How OxyFLOW™ Detects Oxidative DNA Damage
The cell suspension is fixed and permeabilized to allow the binding protein to enter the cell. If lympho-hematopoietic cells are used, the fixative supplied with the kit also contains a lysis buffer. The cells are incubated with the fluorochrome-conjugated binding protein for 45 minutes. After washing, the cells can be incubated with other fluorochrome-conjugated proteins or the fluorescence intensity of the FITC-labeled binding protein detected directly. OxyFLOW™ is standardized and validated prior to evaluating samples using a methylene blue dose response. In the presence of bright light illumination, methylene blue causes single strand breaks in DNA due to oxidative DNA damage. Increased incorporation of the FITC-conjugated binding protein results in an increase in fluorescence intensity which can best be graphically represented using flow cytometric overlay histograms as shown in the diagram below.
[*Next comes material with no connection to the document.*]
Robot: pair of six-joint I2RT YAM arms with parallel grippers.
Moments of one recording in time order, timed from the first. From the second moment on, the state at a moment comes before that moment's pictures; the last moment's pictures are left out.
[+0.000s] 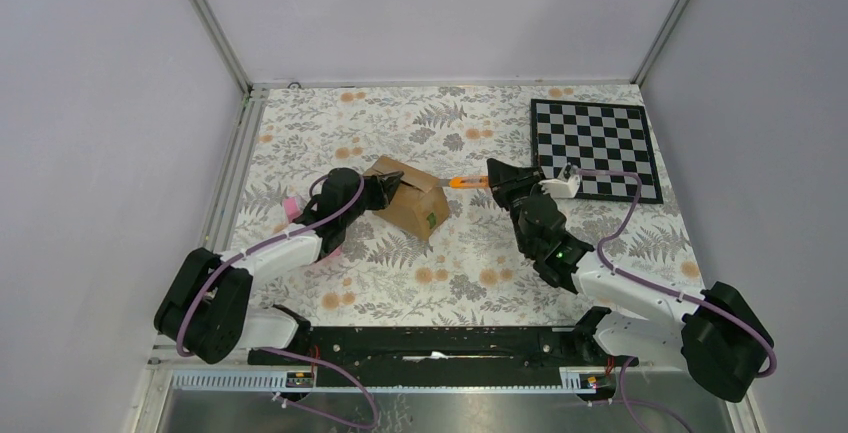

The cytotoxicity produced by compounds that cause oxidative DNA damage, e.g. etoposide, can be correlated using either HALO®, LUMENESC™ or LumiSTEM™ depending on the type of target cells being employed. For example, the graphs below show the effect of etoposide. This drug causes double-stranded DNA breakages. Human peripheral blood mononuclear cells were incubated with increasing doses of etoposide in suspension culture for 4 and 7 days. Thereafter, the cells were removed. The effect of etoposide on DNA at 4 days is shown in the overlay flow cytometric histogram. The corresponding cytotoxicity is shown in the the upper left HALO®-96 MeC dose response curve. Although the solvent used, DMSO, results in oxidative DNA damage, the shift to the right in the median fluorescence intensity with increasing doses of etoposide indicates that the cytotoxicity seen in the HALO® assay is due to oxidative DNA damage. At higher doses of etoposide, the median fluorescence intensity decreases, indicating cell death, which is also observed at these doses in the HALO® assay. Despite a dose response being detected by HALO® on day 7 of incubation, the response is extremely low, indicating that few cells have survived.